Test Case Design Techniques

In general a lot of techniques are used while designing/preparing the test cases. These techniques help us to limit the number of inputs to be tested for testing the specified range or boundaries. We will discuss about two of the most prominent of these techniques. These techniques are called

• Boundary Value Analysis (BVA)
• Equivalence Class Partition

Boundary value analysis/ testing: - A test case design technique for a component in which test cases are designed which include representatives of boundary values. A testing technique using input values at, just below, and just above, the defined limits of an input domain; and with input values causing outputs to be at, just below, and just above, the defined limits of an output domain.

Equivalence Class: - A portion of a component's input or output domains for which the component's behavior is assumed to be the same from the component's specification

Equivalence Partitioning: - A test case design technique for a component in which test cases are designed to execute representatives from equivalence classes

Let's understand these two techniques using a simple example. Below given is a sample specification for a Login page of an application.

Specifications: - 1) Application is having a Login Page containing two text boxes User Name, Password. It also have two command buttons Login, Reset.

2) The Login Text box should accept alphanumeric input only.

3) The password should be a minimum of 6 characters and a maximum of 10 characters. And it should contain at least one special character, One Alphabet and One Number.

Application of Boundary Value Analysis (BVA) technique:-

BVA can be stated in other words as; if L, U are the Lower and Upper limits of a range of input, then the tendency of having a defect is most likely at values L-1, L, L+1, U-1, U, U+1.

Now let us look at the Specification#3. It says that the password should have a length between 6 to 10 characters. In this case

Lower Boundary (L) = 6

Upper Boundary (U) = 10

So we need to consider testing with input having 5 (L-1), 6 (L), 7 (L+1), 9 (U-1), 10 (U), 11 (U+1) characters as these are the value that are most likely to cause a failure/defect.

At a first look, it may not seem to have saved us from creating number of test cases. Now assume that the lower and upper bounds are 2, 100 respectively. In order to design test cases for this kind of input range imagine the test cases you need to design without using the BVA technique. At a minimum you need to test with 100 inputs. If you apply BVA for this scenario the inputs reduce to 1, 2, 3, 99, 100, and 101. May be we can check for one more input between 3, 99 to be on safe side. So the total inputs we need to use reduced to 7. Do you see the effect of applying BVA now?

Application Equivalence Class Partition technique:-

In simple terms Equivalence Class Partition can be stated as testing with one representative from each equivalence class is enough to prove the success or failure of testing with the entire equivalence class.

Let us look at the Specification#2. It says that Login text box should accept only alphanumeric input. This means no special characters allowed. Once special character comes into picture the input becomes Invalid. As long as you use combination of alphabets and Numerals (Alphanumeric) the input is Valid.

Now, we can divide our input into two partitions Valid and Invalid Input. This forms our first level of partitions.

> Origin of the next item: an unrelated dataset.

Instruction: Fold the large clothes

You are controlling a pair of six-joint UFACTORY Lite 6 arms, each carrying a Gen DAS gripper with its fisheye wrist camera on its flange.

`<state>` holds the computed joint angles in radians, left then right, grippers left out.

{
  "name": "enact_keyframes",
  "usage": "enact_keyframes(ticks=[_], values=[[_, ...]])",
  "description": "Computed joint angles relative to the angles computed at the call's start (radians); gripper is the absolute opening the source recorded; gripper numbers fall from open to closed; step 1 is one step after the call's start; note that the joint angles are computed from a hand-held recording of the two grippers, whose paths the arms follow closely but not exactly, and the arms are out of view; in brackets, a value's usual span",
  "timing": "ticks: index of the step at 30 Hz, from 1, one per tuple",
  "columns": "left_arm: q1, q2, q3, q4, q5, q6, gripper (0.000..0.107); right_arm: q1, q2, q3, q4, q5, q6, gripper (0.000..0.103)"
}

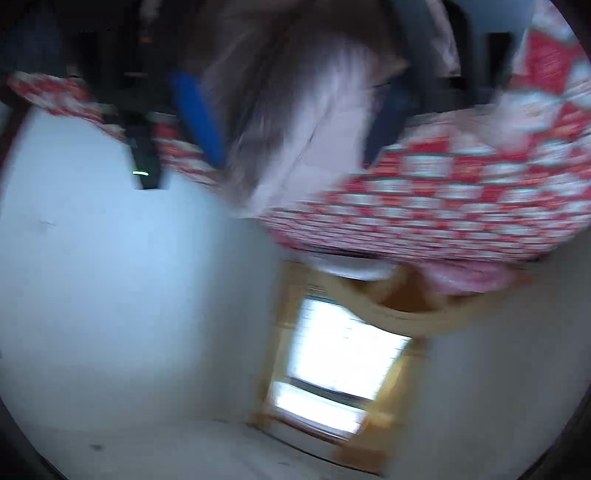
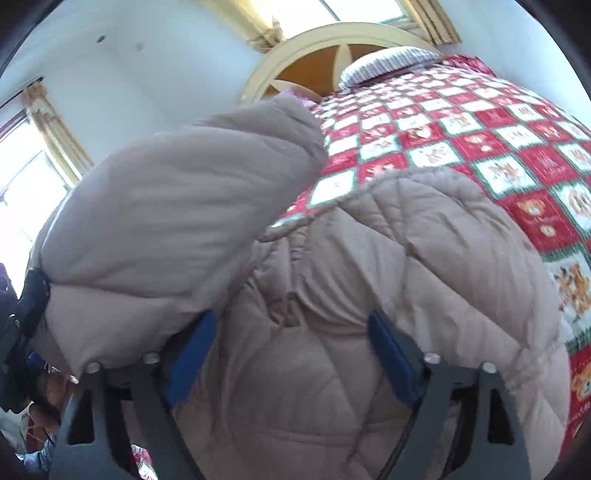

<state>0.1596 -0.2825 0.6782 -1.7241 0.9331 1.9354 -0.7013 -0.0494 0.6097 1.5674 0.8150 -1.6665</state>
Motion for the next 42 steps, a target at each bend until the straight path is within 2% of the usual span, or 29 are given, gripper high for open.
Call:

Let's look at the valid inputs now. We can use only Numbers, Only Alphabets, and combination of both Numbers and Alphabets as input. This leads us to the new partitions Numbers Only Input, Alphabets Only Input, Alphanumeric Input. Like this we can go on identifying different partitions based on the specification and need.

So if we put all of this at one place we get the following partitions.

• VALID INPUT
•      Numbers Only
•      Alphabets Only
•      Alphanumeric
• INVALID INPUT
•      Special Characters Only
•      Alphanumeric + Special Characters

Now, if you test one input in the Numbers Only partition, we can safely apply the result of this test to all values in the same partition. So testing with one input from each partition is enough to cover testing of the entire partition. In our example we can test with 5 inputs in total and identify the outcome of all these five partitions. So, this way we can reduce our effort to create number of test cases.

Now two more definitions that are of use and indirectly related to the concepts we discussed above.

Coverage Testing (Test Coverage):- Coverage testing is concerned with the degree to which test cases exercise or cover the logic (source code) of the software module or unit. It is also a measure of coverage of code lines, code branches and code branch combinations

Code Coverage: - An analysis method that determines, which parts of the software code have been executed (covered) by the test case suite and which parts of code have not been executed and therefore may require additional attention.